The ingredients needed to make Hearty Vegan Split-Pea and Lentil Soup:
- Take 1 cup dried split peas
- Use 1/2 cup green lentils
- You need 1/2 cup yellow lentils
- Use 2/3 cup barley
- You need 3 tbsp olive oil
- Provide 2 medium onions
- You need 4 clove garlic
- Prepare 5 medium carrots
- You need 1 salt and pepper to taste
Steps to make Hearty Vegan Split-Pea and Lentil Soup:
- If possible, do this step ahead. If not, start here and disregard the times mentioned in this step: Rinse peas and lentils well and leave in water (together in one bowl) to soak for 30 minutes up to 4 hours. Prepare barley similarly and soak separately for 30 minutes.
- Place large (8L) pressure cooker or 5L pot on med-high heat. When pot is warm, add olive oil. Meanwhile coarsely chop onion and add to pot after olive oil. Saute for 5-8 minutes till clear. While onions cook, peel carrots and slice into 1/4 inch "pennies".

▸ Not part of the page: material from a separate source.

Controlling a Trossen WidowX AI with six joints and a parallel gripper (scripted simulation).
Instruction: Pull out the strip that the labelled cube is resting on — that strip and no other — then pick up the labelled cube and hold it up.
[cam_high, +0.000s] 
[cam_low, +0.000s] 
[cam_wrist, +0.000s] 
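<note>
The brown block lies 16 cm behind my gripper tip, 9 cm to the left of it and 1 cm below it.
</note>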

- Chop garlic and add to onion. Saute till fragrant.
- Drain peas and lentils and add to pot. Mix well and let cook together until very fragrant, about 3-5 minutes.
- For pressure cooker: Add carrots to pot. Rinse barley, add to pot and cook together for 1-2 minutes. Add 3L water (or double the height of the peas). In any case do not exceed pot limit. Season, cover and cook at med-high heat for 40 minutes (after achieving pressure). Turn off heat, leave pot closed for another 30 minutes.
- For regular pot: Add carrots to pot and cook for two minutes. Add water till three times the height of the peas, or about 1.5 inches from pot rim. Season, bring to a boil and cook for 3 hours. Rinse barley, add to pot and continue to cook another 35 mins - 1 hour.
- Best enjoyed after resting overnight or at least 2 hours.